If you think putting a violin in the hands of a six-year-old sounds premature, think again.
This month, first graders at Harriet Tubman Elementary School in West Baltimore will begin OrchKids, an after-school music venture led by the Baltimore Symphony Orchestra and based on the Venezuelan program El Sistema. OrchKids is funded by BSO music director Marin Alsop, and Robert E. Meyerhoff and Rheda Becker.
"Most of these kids feel like cattle, so we're trying to empower them," says Dan Trahey, OrchKids program manager, music educator, and tuba player. "My goal is not for these kids to be musicians, but to show there are many pathways to be successful."
Starting this month, about 25 first-graders will meet three days a week—two days for learning the basics, like music vocabulary, and the third for starting to play instruments. By the time they're in second grade, students will have chosen a specific instrument to play in upcoming years.
"The biggest thing we're doing is starting the kids so young, basically five years ahead of the national average," Trahey says. "That came out of El Sistema."
Trahey traveled to Venezeula last March because Alsop wanted him to observe the program firsthand. El Sistema, founded in 1975 by economist José Antonio Abreu, is a music-education program that trains
disadvantaged youth to perform in orchestras around the country. The program is almost entirely funded by the Venezuelan government and has trained an estimated two
million children since its inception.
"In Venezuela, they don't have after-school programs," Trahey says. "But now kids can
create something bigger than themselves."
While there, Trahey traveled to the more impoverished outskirts of Caracas and conducted an orchestra of kids involved in El Sistema. He admired the energy the kids had and hopes the same thing will happen in Baltimore. To spur that, one of Trahey's ideas is to teach kids "bucket band," or to use upside-down buckets as percussion, something already seen on urban streets.
"It draws on the rhythms they're already hearing," Trahey says. "So they can start
playing that right off the bat."
Beyond music, OrchKids will expose students to life outside their Edmondson-Westside neighborhood. The kids will take weekend field trips to the Meyerhoff, Peabody Institute, and Irvine Nature Center. Trahey also wants to plant gardens and build an amphitheater outside of the school.

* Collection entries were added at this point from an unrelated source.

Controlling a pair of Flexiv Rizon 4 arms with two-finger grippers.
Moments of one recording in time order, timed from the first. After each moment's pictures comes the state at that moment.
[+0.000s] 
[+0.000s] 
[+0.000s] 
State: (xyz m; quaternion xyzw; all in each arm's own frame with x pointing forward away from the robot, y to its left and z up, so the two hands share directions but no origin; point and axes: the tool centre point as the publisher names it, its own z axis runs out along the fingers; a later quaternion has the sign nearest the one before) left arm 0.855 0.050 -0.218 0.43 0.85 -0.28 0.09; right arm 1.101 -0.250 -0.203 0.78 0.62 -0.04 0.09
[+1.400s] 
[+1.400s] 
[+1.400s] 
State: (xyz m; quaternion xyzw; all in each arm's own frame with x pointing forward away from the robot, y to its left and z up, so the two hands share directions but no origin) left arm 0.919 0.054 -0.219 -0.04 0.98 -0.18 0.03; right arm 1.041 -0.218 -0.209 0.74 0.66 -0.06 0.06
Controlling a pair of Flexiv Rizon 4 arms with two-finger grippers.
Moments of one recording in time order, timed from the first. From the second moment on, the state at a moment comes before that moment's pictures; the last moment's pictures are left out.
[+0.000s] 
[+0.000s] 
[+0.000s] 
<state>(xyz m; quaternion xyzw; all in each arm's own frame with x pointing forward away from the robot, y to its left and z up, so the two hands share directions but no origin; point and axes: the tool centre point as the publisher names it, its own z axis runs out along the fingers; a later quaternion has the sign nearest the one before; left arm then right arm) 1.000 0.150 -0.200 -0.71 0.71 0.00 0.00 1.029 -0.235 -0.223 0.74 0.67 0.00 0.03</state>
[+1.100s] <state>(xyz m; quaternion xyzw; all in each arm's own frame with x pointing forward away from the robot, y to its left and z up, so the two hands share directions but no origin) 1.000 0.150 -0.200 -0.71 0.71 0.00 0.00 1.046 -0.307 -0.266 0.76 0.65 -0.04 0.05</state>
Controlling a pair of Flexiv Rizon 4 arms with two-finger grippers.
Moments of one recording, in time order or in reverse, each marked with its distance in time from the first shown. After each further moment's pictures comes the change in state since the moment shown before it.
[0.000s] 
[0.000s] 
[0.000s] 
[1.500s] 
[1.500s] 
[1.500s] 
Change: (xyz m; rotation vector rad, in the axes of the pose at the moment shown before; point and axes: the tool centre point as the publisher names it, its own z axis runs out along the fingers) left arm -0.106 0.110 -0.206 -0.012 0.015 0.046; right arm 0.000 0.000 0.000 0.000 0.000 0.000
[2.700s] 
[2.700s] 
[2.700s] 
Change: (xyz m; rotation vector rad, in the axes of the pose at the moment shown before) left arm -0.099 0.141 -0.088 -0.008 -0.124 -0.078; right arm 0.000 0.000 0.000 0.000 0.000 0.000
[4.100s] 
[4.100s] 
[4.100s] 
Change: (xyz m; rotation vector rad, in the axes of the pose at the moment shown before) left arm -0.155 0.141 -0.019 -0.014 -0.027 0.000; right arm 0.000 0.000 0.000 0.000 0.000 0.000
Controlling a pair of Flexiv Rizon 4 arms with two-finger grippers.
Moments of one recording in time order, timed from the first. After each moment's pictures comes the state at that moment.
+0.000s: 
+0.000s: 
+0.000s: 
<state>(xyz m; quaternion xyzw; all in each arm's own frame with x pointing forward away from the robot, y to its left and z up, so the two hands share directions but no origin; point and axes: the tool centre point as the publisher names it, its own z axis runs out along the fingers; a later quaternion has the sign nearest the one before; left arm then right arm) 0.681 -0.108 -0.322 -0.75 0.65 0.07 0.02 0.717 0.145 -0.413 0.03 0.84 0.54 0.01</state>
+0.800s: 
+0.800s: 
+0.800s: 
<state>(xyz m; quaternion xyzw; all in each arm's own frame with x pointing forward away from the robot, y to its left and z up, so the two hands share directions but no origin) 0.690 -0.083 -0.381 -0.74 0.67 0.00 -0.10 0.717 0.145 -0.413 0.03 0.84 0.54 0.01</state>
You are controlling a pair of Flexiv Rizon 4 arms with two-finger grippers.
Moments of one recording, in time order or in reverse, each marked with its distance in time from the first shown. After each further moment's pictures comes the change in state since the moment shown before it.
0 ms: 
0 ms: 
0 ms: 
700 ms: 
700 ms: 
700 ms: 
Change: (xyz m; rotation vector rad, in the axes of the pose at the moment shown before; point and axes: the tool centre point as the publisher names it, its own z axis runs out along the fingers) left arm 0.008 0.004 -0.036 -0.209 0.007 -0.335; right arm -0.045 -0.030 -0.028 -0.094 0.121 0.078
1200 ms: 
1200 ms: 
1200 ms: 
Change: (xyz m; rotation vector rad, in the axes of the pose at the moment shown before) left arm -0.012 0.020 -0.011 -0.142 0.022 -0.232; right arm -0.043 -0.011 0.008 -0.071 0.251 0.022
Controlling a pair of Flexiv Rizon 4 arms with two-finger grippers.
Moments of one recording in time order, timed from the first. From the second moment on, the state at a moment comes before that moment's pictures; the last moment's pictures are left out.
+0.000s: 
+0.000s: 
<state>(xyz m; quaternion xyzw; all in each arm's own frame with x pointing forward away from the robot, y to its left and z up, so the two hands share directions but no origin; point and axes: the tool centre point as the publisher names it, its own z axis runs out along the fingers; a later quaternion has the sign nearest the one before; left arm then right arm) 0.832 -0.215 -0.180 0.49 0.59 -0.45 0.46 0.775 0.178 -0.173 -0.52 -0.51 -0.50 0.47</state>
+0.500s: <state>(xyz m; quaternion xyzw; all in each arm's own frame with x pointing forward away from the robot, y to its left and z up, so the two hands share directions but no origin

Harriet Tubman principal Yvonne L. Cunion says she's excited about the impact that OrchKids can have on her students and the neighborhood as a whole.
"The children are in need of cultural experiences," Cunion says. "If we can open our doors wider and offer people more, then we can instill pride in the community."
Says Trahey: "We just want to give the kids these balls of clay and help them shape who they really want to be."